“I never had any time to acquire tastes. I kept what the Lord gave me,” said Sylvia, but she smiled. She was delighted because Horace had taken a second piece of pie.

“I didn't know as you'd relish our fare after living in a Boston hotel all your vacation,” said she.

“People can talk about hotel tables all they want to,” declared Horace. “Give me home cooking like yours every time. I haven't eaten a blessed thing that tasted good since I went away.”

Henry and Sylvia looked lovingly at Horace. He was a large man, blond, with a thick shock of fair hair, and he wore gray tweeds rather loose for him, which had always distressed Sylvia. She had often told Henry that it seemed to her if he would wear a nice suit of black broadcloth it would be more in keeping with his position as high-school principal. He wore a red tie, too, and Sylvia had an inborn conviction that red was not to be worn by fair people, male or female.

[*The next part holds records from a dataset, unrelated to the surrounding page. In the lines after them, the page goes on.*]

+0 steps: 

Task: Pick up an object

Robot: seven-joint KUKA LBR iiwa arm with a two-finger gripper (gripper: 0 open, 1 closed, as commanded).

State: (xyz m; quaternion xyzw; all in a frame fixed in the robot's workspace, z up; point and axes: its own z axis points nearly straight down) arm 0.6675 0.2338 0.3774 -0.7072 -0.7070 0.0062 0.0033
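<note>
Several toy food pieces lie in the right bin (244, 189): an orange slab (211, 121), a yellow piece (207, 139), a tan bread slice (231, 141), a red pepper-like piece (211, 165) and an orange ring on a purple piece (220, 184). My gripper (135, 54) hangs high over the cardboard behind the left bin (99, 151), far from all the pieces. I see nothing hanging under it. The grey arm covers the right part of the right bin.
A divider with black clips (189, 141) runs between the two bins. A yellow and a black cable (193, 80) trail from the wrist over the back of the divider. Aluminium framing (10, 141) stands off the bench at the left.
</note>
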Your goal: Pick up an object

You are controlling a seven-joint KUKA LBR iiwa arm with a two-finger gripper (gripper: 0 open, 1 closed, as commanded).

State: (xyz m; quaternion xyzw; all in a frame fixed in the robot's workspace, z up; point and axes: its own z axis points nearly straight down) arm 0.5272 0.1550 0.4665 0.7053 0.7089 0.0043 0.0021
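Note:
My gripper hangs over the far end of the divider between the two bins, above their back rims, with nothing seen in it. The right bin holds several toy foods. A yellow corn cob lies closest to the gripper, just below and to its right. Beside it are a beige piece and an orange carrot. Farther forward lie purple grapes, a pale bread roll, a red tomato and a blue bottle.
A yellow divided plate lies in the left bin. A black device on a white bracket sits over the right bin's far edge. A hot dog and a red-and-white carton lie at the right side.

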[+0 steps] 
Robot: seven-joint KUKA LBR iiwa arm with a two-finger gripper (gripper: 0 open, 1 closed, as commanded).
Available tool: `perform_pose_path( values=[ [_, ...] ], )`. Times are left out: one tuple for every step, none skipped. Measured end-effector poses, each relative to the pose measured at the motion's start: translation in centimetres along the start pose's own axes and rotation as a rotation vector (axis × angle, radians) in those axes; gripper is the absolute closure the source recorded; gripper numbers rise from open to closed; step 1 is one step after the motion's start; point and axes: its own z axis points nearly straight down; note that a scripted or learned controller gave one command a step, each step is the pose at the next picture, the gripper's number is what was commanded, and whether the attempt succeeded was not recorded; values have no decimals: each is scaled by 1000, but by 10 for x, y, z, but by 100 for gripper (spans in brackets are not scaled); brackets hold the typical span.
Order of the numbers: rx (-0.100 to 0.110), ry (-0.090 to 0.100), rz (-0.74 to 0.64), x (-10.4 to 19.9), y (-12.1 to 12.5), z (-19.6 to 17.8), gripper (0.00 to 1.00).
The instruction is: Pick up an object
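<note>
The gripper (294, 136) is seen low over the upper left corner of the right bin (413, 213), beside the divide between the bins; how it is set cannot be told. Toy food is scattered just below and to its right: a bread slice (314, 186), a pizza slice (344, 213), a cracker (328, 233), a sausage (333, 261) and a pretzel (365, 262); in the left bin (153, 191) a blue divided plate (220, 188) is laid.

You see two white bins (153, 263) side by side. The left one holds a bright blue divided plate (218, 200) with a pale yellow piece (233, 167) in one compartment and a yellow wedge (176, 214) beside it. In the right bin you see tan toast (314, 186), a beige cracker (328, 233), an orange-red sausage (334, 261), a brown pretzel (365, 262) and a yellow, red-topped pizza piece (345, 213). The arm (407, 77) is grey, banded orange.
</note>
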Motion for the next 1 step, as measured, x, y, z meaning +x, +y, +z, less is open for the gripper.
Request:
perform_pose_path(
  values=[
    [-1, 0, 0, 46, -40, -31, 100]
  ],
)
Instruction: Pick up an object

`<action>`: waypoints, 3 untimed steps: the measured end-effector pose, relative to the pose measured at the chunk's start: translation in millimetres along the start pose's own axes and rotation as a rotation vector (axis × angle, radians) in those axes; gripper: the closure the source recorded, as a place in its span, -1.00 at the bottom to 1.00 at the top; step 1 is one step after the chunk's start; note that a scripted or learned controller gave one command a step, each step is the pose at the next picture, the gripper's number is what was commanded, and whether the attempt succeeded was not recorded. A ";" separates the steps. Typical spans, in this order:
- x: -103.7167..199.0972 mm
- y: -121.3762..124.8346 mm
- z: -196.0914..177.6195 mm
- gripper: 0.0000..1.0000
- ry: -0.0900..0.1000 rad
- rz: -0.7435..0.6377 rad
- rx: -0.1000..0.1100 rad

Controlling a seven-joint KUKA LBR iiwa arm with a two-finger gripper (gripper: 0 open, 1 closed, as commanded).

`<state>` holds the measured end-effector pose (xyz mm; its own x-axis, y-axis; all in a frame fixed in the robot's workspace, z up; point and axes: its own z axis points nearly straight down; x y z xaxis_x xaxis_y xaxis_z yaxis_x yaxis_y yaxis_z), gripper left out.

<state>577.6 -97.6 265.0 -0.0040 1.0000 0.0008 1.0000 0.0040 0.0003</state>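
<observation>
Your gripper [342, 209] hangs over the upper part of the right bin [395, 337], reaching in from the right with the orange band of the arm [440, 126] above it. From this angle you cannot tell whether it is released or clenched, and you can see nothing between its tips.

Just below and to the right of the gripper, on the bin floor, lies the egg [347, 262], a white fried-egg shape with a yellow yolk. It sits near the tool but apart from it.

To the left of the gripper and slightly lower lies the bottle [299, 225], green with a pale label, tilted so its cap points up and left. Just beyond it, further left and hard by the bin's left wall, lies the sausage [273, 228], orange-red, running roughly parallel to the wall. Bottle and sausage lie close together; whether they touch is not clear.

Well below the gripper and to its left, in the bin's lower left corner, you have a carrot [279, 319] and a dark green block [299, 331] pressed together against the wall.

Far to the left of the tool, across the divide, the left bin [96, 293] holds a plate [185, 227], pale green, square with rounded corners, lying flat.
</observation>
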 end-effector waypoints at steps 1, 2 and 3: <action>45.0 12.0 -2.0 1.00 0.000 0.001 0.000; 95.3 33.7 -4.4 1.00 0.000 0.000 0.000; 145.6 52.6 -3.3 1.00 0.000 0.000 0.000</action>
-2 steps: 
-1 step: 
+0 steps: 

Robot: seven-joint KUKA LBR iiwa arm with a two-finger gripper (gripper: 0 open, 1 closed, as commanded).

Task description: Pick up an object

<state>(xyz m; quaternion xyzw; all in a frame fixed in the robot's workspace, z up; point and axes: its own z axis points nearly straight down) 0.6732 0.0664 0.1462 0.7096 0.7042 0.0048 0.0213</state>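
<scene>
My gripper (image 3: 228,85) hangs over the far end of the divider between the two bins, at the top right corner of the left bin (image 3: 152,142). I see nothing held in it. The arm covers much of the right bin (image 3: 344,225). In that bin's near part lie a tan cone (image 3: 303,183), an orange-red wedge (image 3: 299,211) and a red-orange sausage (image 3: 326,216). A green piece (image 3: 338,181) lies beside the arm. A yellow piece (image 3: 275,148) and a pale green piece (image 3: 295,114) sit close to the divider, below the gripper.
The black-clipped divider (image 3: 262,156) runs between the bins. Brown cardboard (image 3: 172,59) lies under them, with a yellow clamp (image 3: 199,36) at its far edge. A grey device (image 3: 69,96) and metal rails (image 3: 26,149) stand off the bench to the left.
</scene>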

However, she loved and admired Horace in spite of these minor drawbacks, and had a fiercely maternal impulse of protection towards him. She was convinced that every mother in East Westland, with a marriageable daughter, and every daughter, had matrimonial designs upon him; and she considered that none of them were good enough for him. She did not wish him to marry in any case. She had suspicions about young women whom he might have met while on his vacation.

After supper, when the dishes had been cleared away, and they sat in the large south room, and Horace had admired that and its furnishings, Sylvia led up to the subject.

“I suppose you know a good many people in Boston,” she remarked.

“Yes,” replied Horace. “You know, I was born and brought up and educated there, and lived there until my people died.”

“I suppose you know a good many young ladies.”

“Thousands,” said Horace; “but none of them will look at me.”